Truma are bringing out a gas filter, I understand that it's meant to remove any contaminants from LPG before it reaches the regulator. See: Clean performance

Personally I'm convinced that the problem is down to oily contaminants in the gas. Oil blockages in LPG gas pipes has been known, certainly in the marine industry, for years.

AndyC


----------



## rolandrat (Feb 8, 2012)

I've always used bottled Calor propane whilst my friend has the refillable system and buys gas from a local garage so I don't think it's caused by one particular type of gas.
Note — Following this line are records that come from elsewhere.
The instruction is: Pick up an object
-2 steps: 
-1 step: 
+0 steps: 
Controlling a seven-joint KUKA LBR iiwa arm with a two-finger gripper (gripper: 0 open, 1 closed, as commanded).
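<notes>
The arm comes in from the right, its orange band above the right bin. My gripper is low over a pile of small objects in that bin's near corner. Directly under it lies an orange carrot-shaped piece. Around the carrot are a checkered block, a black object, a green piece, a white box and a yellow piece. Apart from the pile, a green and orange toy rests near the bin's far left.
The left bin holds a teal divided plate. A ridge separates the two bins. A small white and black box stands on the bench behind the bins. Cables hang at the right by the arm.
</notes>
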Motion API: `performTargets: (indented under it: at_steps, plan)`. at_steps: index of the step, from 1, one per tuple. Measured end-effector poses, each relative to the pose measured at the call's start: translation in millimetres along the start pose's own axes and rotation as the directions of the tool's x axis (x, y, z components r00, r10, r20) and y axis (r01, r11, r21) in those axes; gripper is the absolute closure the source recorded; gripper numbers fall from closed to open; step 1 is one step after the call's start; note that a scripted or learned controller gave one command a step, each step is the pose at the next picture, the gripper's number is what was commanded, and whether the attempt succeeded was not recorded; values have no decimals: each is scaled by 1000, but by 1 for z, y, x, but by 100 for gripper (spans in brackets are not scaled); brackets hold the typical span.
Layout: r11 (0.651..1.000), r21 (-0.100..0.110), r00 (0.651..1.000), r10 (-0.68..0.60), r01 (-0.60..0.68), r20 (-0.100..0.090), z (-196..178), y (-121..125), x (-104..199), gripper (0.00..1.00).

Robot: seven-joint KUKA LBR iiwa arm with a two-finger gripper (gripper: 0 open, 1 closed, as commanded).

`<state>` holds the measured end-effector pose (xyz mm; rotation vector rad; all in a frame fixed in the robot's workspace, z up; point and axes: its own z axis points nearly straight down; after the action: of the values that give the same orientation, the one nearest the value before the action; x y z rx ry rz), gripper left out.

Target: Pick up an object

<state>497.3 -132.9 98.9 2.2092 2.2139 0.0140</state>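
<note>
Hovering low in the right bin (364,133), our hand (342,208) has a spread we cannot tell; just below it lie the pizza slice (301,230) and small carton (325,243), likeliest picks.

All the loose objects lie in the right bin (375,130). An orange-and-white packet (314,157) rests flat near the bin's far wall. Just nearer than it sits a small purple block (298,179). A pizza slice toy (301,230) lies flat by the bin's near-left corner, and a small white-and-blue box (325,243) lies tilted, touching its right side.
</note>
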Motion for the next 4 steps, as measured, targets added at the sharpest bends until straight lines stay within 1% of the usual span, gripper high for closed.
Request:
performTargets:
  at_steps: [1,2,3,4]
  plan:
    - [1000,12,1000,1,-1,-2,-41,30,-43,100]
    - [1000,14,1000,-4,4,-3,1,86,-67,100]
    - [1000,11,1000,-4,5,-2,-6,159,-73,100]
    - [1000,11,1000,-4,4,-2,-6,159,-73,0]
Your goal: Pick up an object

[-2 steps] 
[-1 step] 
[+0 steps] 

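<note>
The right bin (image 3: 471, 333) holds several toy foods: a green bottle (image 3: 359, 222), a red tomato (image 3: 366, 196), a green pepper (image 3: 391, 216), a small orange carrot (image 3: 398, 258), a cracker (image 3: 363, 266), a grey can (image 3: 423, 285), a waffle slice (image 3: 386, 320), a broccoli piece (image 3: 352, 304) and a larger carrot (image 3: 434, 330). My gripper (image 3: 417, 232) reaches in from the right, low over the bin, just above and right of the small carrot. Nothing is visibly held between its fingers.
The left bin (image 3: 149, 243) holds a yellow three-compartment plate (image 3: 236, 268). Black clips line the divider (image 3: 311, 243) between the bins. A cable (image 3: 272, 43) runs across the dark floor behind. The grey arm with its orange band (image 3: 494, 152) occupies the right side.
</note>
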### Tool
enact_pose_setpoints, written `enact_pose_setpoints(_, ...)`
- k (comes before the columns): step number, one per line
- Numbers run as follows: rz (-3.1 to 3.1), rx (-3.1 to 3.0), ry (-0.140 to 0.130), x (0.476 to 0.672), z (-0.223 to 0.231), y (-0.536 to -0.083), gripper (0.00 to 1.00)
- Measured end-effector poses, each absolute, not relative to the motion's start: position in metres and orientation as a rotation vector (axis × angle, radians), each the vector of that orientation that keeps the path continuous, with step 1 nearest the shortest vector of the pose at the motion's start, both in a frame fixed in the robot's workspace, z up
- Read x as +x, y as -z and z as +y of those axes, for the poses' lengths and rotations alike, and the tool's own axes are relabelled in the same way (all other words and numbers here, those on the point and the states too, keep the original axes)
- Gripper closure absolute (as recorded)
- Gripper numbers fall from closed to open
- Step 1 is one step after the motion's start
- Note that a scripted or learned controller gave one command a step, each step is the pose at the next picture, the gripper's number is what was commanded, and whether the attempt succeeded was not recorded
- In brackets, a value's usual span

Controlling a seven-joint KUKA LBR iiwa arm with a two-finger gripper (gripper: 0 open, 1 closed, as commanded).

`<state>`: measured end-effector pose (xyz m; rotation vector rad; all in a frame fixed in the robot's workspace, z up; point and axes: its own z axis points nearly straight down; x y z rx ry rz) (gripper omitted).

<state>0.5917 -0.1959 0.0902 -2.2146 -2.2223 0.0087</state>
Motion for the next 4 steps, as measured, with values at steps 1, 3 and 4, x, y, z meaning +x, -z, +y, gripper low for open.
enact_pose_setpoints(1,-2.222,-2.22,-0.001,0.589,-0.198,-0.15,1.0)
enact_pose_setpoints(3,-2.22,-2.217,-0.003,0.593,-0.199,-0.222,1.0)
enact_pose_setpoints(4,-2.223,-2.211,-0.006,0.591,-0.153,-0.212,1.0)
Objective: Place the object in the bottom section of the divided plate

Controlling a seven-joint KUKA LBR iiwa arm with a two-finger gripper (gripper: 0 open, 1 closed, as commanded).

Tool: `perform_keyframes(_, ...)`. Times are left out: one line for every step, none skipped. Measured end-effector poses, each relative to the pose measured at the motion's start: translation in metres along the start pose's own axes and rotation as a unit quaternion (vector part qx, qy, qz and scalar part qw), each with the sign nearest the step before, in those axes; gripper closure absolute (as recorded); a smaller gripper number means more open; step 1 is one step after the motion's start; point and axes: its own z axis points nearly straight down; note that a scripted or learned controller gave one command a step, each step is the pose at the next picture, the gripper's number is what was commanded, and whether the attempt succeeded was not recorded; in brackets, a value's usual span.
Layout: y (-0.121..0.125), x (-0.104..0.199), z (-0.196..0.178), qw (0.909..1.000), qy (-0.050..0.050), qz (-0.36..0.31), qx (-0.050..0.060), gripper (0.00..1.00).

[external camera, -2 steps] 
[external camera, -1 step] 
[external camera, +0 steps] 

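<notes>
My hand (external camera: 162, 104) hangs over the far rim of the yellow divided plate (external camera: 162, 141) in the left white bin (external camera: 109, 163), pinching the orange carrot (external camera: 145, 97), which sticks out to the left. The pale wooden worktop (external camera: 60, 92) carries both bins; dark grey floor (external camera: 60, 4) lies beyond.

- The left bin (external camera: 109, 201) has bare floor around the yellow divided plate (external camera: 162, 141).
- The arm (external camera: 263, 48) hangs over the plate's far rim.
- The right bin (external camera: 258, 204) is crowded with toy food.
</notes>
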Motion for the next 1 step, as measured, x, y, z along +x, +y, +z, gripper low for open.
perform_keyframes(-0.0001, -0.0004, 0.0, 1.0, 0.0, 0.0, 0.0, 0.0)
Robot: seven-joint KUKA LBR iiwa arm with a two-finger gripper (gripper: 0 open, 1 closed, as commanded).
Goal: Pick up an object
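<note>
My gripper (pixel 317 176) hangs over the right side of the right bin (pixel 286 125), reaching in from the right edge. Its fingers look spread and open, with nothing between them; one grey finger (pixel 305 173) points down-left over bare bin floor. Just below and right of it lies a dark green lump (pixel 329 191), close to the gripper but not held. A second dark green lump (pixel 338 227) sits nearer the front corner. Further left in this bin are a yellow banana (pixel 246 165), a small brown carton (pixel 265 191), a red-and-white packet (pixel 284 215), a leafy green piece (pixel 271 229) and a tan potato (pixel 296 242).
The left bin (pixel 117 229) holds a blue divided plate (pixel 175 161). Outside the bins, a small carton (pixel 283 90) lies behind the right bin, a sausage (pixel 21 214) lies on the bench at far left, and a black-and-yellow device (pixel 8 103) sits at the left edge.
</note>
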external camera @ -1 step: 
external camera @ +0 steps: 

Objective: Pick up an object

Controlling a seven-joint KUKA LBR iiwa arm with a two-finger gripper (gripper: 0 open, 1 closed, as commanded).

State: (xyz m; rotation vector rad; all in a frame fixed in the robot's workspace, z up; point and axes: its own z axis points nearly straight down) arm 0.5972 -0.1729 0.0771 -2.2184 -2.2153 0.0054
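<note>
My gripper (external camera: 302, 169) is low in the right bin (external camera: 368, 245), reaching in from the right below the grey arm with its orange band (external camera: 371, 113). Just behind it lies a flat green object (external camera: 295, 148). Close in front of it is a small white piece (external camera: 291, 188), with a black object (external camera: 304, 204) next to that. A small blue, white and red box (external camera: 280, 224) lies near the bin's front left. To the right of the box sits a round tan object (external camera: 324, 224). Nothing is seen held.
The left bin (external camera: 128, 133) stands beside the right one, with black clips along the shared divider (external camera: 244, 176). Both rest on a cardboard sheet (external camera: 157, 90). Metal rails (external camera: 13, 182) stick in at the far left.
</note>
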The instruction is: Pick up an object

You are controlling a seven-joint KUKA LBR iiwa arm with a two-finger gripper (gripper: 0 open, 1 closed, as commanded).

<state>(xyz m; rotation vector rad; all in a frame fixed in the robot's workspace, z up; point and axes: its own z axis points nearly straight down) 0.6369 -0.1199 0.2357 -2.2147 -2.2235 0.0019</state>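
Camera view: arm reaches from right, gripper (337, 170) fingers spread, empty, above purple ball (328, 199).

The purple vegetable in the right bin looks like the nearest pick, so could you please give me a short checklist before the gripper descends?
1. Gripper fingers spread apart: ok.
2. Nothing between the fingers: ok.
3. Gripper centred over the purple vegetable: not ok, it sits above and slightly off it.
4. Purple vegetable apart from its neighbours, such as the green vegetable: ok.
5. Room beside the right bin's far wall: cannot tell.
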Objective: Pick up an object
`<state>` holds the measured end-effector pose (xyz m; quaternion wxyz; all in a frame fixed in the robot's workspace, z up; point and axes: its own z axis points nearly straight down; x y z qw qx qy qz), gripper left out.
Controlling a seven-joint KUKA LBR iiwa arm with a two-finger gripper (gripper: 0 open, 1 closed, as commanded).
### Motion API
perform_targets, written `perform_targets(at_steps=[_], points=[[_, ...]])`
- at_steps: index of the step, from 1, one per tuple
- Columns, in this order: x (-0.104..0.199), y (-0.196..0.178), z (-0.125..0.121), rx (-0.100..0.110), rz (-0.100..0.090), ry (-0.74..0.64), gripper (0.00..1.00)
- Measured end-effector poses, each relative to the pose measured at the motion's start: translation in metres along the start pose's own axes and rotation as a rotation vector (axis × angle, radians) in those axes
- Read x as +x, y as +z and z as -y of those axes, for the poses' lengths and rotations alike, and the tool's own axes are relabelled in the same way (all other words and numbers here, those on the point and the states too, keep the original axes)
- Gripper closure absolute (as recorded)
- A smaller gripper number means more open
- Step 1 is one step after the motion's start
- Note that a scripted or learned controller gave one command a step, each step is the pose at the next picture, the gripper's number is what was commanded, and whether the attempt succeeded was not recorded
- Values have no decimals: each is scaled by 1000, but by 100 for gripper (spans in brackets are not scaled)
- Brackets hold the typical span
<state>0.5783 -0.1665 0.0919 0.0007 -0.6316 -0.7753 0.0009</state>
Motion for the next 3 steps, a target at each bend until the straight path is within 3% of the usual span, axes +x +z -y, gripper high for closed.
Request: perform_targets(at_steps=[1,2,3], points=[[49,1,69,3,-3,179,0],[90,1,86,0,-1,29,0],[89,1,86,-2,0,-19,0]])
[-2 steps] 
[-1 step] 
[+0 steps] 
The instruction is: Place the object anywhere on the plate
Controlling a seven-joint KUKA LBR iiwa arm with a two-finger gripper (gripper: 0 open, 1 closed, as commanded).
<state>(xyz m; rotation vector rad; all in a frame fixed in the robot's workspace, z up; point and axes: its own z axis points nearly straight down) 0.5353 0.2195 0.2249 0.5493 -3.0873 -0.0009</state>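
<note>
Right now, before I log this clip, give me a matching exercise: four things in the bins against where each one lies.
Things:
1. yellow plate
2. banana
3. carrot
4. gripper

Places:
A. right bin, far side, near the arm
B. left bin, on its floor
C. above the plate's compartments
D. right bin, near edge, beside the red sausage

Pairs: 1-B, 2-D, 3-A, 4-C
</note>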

I agree that the old type regulator was always trouble free and I carry one of those as well just in case.


----------



## runnach (Feb 8, 2012)

When we discussed it a few weeks ago I read the link to his findings .... I never commented, but I found some of his terminology slightly misleading, more his writing style than knowledge.( Gas Seals for LPG are not rubber to give an example, further in his appraisal it becomes obvious he is well aware of that and uses better terminology)

On face value , the problems encountered if isolated would indicate "heavy ends" or "dirty gas".

However the fact that the problem does seem to be a common issue, I would agree with his hunch and that is the seals are an inadequate compound and deterioate quicker than they should, The seals are Neoprene LPG liquid and gas attacks natural rubber products.

One thing he mentioned but never followed up on is that Trauma were blaming the hoses, I am pretty confident Hymer and others are competent to work out that the hoses need to comply with EN and British standards.Truma and all the manufacturers are well aware I would hope of suitable materials

Channa


----------



## Teutone (Feb 9, 2012)

Great. I have just bought a Truma secumotion and the pipe....:mad1:


----------